(EXERCISE INPUTS begins)

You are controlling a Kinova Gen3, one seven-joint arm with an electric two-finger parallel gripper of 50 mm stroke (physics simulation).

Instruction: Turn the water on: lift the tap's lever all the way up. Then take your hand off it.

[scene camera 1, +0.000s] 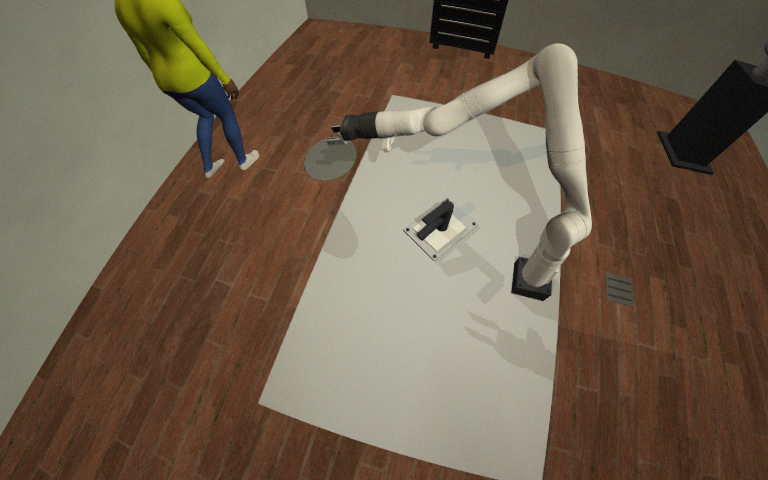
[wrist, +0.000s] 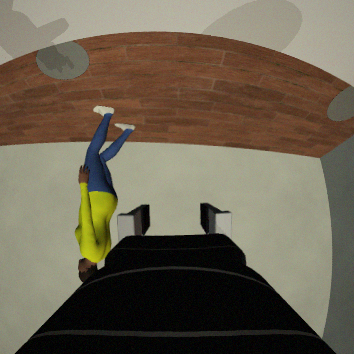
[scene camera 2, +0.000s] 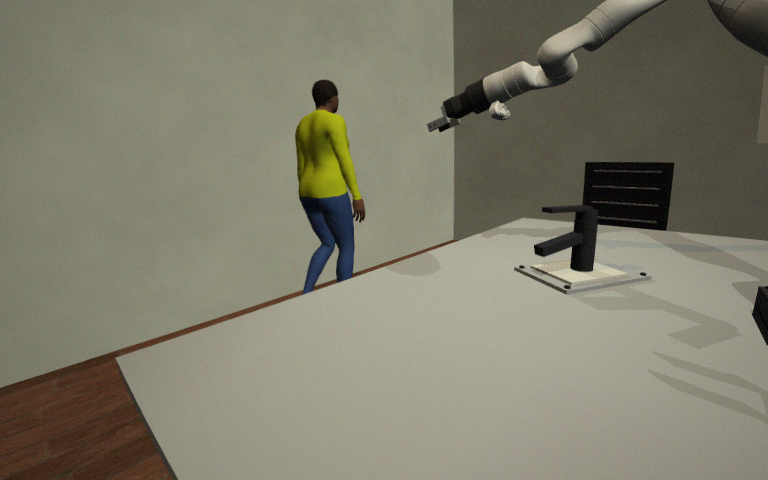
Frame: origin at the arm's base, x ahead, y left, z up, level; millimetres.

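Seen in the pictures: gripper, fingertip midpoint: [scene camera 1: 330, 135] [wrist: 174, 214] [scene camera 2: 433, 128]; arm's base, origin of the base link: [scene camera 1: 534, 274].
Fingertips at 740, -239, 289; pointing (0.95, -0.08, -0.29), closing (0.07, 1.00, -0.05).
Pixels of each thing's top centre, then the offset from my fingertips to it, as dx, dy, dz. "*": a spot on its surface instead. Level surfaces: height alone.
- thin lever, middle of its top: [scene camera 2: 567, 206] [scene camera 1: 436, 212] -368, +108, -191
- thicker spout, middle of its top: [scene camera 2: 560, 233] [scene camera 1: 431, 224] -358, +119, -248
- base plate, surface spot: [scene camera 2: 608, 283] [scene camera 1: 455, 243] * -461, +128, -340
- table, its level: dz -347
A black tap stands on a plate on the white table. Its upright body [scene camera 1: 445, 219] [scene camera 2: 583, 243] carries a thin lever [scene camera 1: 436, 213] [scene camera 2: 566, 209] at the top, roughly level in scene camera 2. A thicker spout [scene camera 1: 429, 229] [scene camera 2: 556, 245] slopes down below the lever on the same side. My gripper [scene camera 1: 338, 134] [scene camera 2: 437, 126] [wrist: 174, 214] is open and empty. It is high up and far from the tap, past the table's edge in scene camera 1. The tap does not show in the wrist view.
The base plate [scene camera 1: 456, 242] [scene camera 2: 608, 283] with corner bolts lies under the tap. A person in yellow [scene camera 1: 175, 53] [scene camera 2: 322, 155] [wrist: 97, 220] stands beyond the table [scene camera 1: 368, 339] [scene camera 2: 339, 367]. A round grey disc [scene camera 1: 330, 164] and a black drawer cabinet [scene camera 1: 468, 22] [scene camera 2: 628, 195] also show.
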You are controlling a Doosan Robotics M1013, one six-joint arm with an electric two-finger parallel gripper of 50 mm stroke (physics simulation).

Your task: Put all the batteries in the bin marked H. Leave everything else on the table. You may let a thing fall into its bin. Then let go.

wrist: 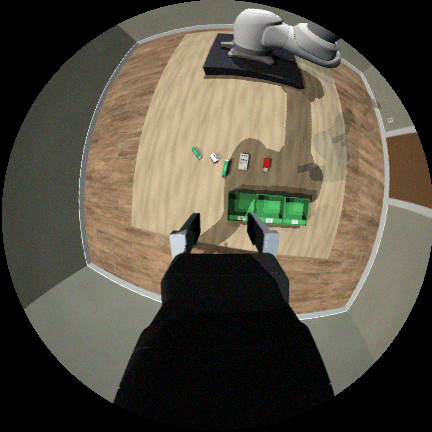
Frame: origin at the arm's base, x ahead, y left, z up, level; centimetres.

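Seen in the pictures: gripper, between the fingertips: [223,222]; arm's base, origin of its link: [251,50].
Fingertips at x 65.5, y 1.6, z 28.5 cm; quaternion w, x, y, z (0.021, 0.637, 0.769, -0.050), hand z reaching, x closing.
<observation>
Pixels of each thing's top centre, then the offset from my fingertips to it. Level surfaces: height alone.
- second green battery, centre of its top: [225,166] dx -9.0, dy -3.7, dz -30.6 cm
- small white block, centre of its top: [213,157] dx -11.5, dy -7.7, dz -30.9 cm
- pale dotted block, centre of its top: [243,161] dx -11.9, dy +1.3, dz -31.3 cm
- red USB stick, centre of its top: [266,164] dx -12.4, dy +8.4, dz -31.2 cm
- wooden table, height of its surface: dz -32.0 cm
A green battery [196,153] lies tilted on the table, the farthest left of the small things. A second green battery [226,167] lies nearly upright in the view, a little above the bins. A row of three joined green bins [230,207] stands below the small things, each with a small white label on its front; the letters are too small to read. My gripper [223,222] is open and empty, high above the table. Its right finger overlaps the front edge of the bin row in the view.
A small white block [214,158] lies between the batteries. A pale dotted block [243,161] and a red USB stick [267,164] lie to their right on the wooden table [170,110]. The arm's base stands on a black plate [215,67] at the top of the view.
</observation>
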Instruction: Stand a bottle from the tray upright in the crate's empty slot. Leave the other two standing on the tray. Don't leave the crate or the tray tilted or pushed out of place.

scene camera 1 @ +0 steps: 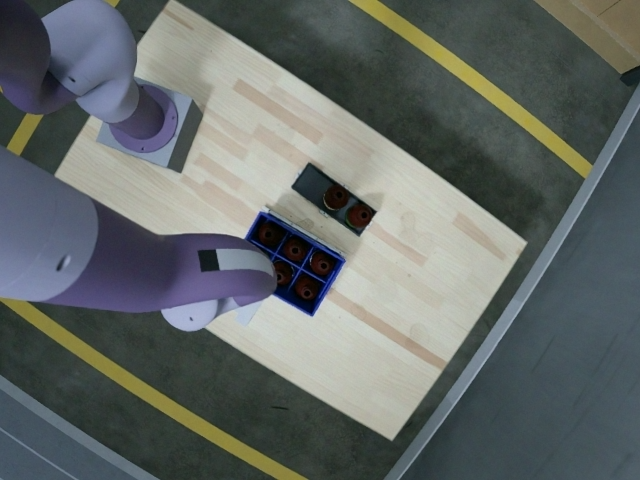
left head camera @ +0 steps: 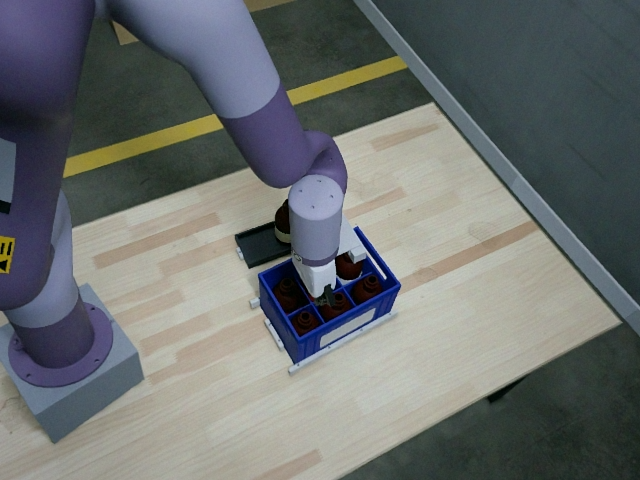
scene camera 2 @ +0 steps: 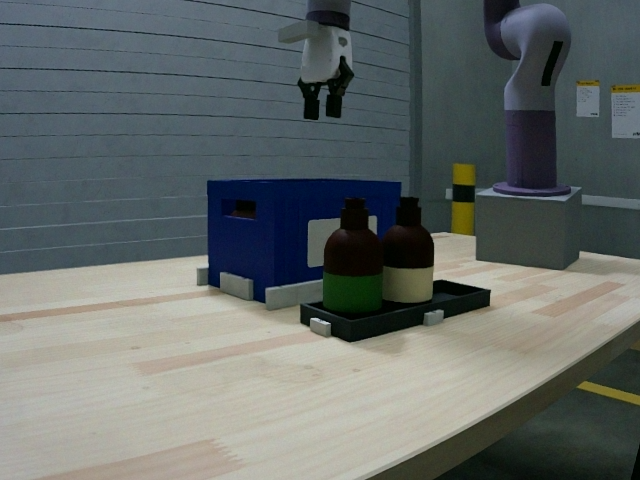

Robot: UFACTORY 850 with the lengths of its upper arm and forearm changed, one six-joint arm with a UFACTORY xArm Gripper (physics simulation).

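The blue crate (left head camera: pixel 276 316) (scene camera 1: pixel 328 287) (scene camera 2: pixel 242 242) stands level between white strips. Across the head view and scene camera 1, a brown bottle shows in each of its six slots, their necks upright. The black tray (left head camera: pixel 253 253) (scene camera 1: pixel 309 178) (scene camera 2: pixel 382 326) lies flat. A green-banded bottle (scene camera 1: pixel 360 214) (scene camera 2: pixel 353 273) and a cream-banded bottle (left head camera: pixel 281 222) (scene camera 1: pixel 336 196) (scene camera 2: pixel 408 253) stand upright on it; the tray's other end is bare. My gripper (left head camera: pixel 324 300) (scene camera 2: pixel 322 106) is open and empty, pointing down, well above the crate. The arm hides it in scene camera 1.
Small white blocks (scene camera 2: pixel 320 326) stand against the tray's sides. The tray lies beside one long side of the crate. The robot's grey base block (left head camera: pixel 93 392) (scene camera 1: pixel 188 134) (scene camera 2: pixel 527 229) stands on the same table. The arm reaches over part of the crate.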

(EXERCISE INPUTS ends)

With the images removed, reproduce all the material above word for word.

You are controlling a Kinova Gen3, one seven-joint arm with an electric two-finger parallel gripper of 50 mm stroke (physics simulation).

Instruction: Turn the water on: lift the tap's lever all the way up. Then take your hand off it.

[scene camera 1, +0.000s] 
[wrist, +0.000s] 
[scene camera 2, +0.000s] 
Frame: origin at the arm's base, x ahead, y left, z up, level; millimetres.

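Seen in the pictures: gripper, fingertip midpoint: [scene camera 1: 330, 135] [wrist: 174, 214] [scene camera 2: 433, 128]; arm's base, origin of the base link: [scene camera 1: 534, 274].
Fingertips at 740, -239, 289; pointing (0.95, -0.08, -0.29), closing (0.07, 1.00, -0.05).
Pixels of each thing's top centre, then the offset from my fingertips to it, as dx, dy, dz. "*": a spot on its surface instead. Level surfaces: height alone.
- thin lever, middle of its top: [scene camera 2: 567, 206] [scene camera 1: 436, 212] -368, +108, -191
- thicker spout, middle of its top: [scene camera 2: 560, 233] [scene camera 1: 431, 224] -358, +119, -248
- base plate, surface spot: [scene camera 2: 608, 283] [scene camera 1: 455, 243] * -461, +128, -340
- table, its level: dz -347
A black tap stands on a plate on the white table. Its upright body [scene camera 1: 445, 219] [scene camera 2: 583, 243] carries a thin lever [scene camera 1: 436, 213] [scene camera 2: 566, 209] at the top, roughly level in scene camera 2. A thicker spout [scene camera 1: 429, 229] [scene camera 2: 556, 245] slopes down below the lever on the same side. My gripper [scene camera 1: 338, 134] [scene camera 2: 437, 126] [wrist: 174, 214] is open and empty. It is high up and far from the tap, past the table's edge in scene camera 1. The tap does not show in the wrist view.
The base plate [scene camera 1: 456, 242] [scene camera 2: 608, 283] with corner bolts lies under the tap. A person in yellow [scene camera 1: 175, 53] [scene camera 2: 322, 155] [wrist: 97, 220] stands beyond the table [scene camera 1: 368, 339] [scene camera 2: 339, 367]. A round grey disc [scene camera 1: 330, 164] and a black drawer cabinet [scene camera 1: 468, 22] [scene camera 2: 628, 195] also show.
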You are controlling a Doosan Robotics M1013, one six-joint arm with an electric two-finger parallel gripper of 50 mm stroke (physics simulation).

Your task: Put all the batteries in the bin marked H. Leave everything else on the table. You may let a thing fall into its bin. Then let go.

wrist: 
Frame: origin at the arm's base, x ahead, y left, z up, level; centimetres.

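Seen in the pictures: gripper, between the fingertips: [223,222]; arm's base, origin of its link: [251,50].
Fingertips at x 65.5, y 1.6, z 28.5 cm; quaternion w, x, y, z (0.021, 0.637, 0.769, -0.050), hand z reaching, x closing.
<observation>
Pixels of each thing's top centre, then the offset from my fingertips to it. Level surfaces: height alone.
- second green battery, centre of its top: [225,166] dx -9.0, dy -3.7, dz -30.6 cm
- small white block, centre of its top: [213,157] dx -11.5, dy -7.7, dz -30.9 cm
- pale dotted block, centre of its top: [243,161] dx -11.9, dy +1.3, dz -31.3 cm
- red USB stick, centre of its top: [266,164] dx -12.4, dy +8.4, dz -31.2 cm
- wooden table, height of its surface: dz -32.0 cm
A green battery [196,153] lies tilted on the table, the farthest left of the small things. A second green battery [226,167] lies nearly upright in the view, a little above the bins. A row of three joined green bins [230,207] stands below the small things, each with a small white label on its front; the letters are too small to read. My gripper [223,222] is open and empty, high above the table. Its right finger overlaps the front edge of the bin row in the view.
A small white block [214,158] lies between the batteries. A pale dotted block [243,161] and a red USB stick [267,164] lie to their right on the wooden table [170,110]. The arm's base stands on a black plate [215,67] at the top of the view.
</observation>
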Instruction: Stand a bottle from the tray upright in the crate's empty slot. Leave the other two standing on the tray. Don't leave the crate or the tray tilted or pushed out of place.

scene camera 1 @ +0 steps: 
left head camera @ +0 steps: 
scene camera 2 @ +0 steps: 

Robot: UFACTORY 850 with the lengths of its upper arm and forearm changed, one six-joint arm with a UFACTORY xArm Gripper (physics simulation).

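The blue crate (left head camera: pixel 276 316) (scene camera 1: pixel 328 287) (scene camera 2: pixel 242 242) stands level between white strips. Across the head view and scene camera 1, a brown bottle shows in each of its six slots, their necks upright. The black tray (left head camera: pixel 253 253) (scene camera 1: pixel 309 178) (scene camera 2: pixel 382 326) lies flat. A green-banded bottle (scene camera 1: pixel 360 214) (scene camera 2: pixel 353 273) and a cream-banded bottle (left head camera: pixel 281 222) (scene camera 1: pixel 336 196) (scene camera 2: pixel 408 253) stand upright on it; the tray's other end is bare. My gripper (left head camera: pixel 324 300) (scene camera 2: pixel 322 106) is open and empty, pointing down, well above the crate. The arm hides it in scene camera 1.
Small white blocks (scene camera 2: pixel 320 326) stand against the tray's sides. The tray lies beside one long side of the crate. The robot's grey base block (left head camera: pixel 93 392) (scene camera 1: pixel 188 134) (scene camera 2: pixel 527 229) stands on the same table. The arm reaches over part of the crate.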

This output is now complete.